# EXERCISE OBJECTIVE
How many lines of the entries below contain the string "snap"? State the number alone.

(Data records)
+===+

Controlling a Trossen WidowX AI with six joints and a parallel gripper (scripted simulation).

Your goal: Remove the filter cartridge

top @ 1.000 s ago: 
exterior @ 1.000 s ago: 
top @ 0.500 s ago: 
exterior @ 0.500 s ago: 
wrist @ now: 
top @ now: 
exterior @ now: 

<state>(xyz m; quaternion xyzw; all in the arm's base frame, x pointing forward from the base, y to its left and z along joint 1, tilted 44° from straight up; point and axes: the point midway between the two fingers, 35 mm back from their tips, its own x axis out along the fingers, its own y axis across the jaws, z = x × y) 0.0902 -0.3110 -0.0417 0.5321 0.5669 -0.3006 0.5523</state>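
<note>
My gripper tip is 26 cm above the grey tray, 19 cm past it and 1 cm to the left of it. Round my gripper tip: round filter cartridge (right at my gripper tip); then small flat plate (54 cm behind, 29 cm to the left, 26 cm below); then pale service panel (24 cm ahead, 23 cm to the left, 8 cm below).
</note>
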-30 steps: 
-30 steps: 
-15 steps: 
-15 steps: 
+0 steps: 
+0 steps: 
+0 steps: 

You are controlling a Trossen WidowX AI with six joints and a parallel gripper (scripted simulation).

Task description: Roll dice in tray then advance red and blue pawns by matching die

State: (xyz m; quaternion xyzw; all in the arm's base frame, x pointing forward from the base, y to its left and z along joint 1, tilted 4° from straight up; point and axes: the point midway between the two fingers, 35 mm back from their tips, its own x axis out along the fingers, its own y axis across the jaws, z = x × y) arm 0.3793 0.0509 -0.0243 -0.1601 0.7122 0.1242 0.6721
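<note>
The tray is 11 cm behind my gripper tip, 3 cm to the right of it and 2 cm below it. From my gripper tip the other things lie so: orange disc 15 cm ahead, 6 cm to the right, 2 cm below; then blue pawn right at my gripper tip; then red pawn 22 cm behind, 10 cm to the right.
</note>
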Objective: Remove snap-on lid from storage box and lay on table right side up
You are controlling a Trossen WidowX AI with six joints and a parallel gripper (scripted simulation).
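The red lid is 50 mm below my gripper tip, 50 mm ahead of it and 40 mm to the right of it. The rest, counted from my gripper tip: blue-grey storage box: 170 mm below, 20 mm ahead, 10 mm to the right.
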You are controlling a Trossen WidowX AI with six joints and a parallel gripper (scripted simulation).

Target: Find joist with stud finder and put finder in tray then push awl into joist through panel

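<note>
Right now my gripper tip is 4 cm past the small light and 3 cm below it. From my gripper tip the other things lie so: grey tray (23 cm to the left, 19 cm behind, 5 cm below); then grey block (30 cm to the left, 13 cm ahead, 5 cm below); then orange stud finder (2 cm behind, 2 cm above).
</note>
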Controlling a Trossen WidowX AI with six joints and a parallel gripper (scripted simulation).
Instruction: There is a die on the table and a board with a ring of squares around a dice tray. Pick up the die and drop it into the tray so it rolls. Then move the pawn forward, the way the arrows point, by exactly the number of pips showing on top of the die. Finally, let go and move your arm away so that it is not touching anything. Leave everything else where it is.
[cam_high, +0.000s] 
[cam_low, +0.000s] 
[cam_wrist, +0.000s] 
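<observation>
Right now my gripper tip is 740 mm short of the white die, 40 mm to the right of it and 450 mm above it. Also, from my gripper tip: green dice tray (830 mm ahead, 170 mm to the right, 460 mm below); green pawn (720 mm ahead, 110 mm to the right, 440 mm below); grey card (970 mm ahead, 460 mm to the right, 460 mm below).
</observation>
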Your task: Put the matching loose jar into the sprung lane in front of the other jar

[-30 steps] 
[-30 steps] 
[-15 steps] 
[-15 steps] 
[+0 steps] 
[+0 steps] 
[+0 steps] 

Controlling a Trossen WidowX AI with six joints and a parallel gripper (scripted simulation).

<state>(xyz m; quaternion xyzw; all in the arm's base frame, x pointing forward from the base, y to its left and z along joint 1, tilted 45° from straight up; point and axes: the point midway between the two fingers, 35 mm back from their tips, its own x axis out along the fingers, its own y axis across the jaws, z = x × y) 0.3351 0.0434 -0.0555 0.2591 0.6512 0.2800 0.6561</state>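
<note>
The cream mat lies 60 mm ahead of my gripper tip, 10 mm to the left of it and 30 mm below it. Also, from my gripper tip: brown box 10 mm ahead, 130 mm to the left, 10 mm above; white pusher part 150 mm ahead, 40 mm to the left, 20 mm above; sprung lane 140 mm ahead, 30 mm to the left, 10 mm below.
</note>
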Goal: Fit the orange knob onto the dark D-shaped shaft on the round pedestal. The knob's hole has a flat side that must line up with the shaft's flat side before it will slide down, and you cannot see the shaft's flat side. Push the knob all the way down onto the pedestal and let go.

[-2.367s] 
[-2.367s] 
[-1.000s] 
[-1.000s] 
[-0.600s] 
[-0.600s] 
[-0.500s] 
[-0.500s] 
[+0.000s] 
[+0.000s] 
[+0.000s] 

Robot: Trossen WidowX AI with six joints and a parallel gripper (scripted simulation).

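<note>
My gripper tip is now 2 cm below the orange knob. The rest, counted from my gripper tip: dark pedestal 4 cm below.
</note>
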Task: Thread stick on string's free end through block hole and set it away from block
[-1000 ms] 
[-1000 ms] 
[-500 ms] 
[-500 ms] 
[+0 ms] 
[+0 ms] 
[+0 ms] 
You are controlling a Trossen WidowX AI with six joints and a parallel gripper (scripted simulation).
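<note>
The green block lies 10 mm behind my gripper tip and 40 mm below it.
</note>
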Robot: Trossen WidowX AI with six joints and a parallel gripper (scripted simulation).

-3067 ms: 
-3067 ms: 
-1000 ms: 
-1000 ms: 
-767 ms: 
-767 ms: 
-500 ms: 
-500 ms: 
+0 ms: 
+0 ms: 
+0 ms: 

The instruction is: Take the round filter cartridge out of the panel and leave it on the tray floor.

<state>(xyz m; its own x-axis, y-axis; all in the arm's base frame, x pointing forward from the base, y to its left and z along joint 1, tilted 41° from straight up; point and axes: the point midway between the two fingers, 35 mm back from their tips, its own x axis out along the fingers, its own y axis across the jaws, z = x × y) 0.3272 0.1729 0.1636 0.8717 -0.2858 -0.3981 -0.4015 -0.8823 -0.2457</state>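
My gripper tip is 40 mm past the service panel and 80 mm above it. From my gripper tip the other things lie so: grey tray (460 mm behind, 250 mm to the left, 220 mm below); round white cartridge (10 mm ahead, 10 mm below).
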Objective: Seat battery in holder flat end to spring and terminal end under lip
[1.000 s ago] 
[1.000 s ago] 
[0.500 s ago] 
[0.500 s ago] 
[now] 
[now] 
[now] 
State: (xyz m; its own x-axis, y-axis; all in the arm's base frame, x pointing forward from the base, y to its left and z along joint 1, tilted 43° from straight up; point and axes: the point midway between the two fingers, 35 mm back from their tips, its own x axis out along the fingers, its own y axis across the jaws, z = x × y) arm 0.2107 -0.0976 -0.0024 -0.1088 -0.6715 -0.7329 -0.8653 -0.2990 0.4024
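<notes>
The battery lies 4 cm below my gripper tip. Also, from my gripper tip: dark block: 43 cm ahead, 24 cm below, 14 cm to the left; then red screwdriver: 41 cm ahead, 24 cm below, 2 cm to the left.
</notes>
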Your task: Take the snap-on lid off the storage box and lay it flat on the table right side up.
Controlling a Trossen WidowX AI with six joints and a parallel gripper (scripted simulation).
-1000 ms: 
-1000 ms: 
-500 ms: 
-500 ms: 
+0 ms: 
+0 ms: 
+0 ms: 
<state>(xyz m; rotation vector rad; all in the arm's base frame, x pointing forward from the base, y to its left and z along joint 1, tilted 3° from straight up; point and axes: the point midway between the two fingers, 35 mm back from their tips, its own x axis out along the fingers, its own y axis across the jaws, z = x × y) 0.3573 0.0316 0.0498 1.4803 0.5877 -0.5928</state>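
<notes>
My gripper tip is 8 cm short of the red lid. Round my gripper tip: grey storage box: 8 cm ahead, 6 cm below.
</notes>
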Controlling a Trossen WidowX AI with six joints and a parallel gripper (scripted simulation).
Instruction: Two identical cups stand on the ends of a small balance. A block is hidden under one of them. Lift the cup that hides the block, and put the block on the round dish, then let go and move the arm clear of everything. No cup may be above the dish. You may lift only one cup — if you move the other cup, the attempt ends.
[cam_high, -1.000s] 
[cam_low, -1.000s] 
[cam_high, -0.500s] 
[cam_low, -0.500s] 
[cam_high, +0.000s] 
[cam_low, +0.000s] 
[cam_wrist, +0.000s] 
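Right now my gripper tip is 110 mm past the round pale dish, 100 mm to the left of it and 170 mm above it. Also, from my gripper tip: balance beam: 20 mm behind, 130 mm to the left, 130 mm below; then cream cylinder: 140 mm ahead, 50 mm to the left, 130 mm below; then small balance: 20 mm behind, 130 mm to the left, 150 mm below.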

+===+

# THE ANSWER
2